How it works

Keywords

  1. CWL descriptor file (aka pipeline or workflow) - YAML or JSON file or its parsed content that complies with CWL v1.1 specification and describes inputs, outputs and sequence of steps to be executed.

  2. Job file (aka job or running configuration) - YAML or JSON file or its parsed content that is used for initializing workflow inputs with values. Job can optionally include 2 additional fields:

    • tmp_folder - folder to keep temporary data that will be removed after successful workflow execution

    • outputs_folder - folder to move generated results after successful workflow execution

    If any of the abovementioned parameters was not set the default value will be derived from [cwl] section of airflow.cfg. For additional details refer to Updating airflow.cfg section.

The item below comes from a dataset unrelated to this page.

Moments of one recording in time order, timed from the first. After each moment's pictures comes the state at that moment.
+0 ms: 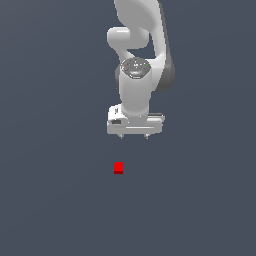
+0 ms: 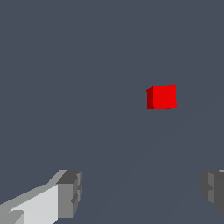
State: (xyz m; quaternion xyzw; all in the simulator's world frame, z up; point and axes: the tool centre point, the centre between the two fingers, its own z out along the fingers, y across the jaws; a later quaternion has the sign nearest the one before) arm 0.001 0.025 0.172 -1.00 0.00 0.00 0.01
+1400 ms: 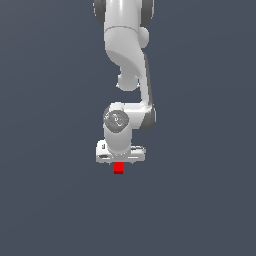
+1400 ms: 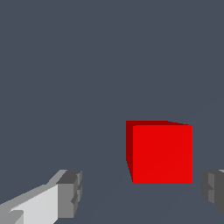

  3. DAG - directed acyclic graph that describes workflow structure.

Note, for better understanding of CWL specification and its basic principles, please, refer to the official CWL User Guide.

Concepts

The CWL-airflow package extends Airflow’s functionality with the ability to parse and execute workflows written with the CWL v1.1 specification. We defined 4 basic components — CWLJobDispatcher, CWLStepOperator, CWLJobCleanup, and CWLDAG. The latter is a class for combining the tasks into a DAG that reflects the CWL workflow structure. Every CWLStepOperator task corresponds to a workflow step and depends on others on the basis of the workflow step inputs and outputs. CWLJobDisptacher is used to provide the pipeline with the input data. CWLJobCleanup returns the calculated results to the output folder. Every new CWL workflow results in creation of a new CWLDAG. If the new job is run with the same pipeline, it will not create a new CWLDAG, but run the old one.

Previously, in order to execute CWLDAG a file describing workflow-specific input parameters in JSON or YAML format should have been placed in the special jobs folder. In the current version we removed the necessity for the jobs folder, as the new CWLDAGs can be easily triggered with the required input parameters through the REST API, Airflow UI or command line interface. In case someone needs to monitor a special folder for the new job files added, it can be easily implemented as a separate standard for Airflow DAG.

../_images/scheme.jpg

To add a new workflow, one should simply write a small python script (see example below) and place it into the DAGs folder. Only two parameters are required to initialize a new CWLDAG: path to the workflow file and dag_id.

#!/usr/bin/env python3
from cwl_airflow.extensions.cwldag import CWLDAG
dag = CWLDAG(workflow="my_awesome_workflow.cwl", dag_id="my_awesome_dag")

There are only three functions that our CWLDAG is responsible for. First – to parse CWL file. Second – to validate CWL syntax. Third – to create a DAG, that will have the same structure as our workflow.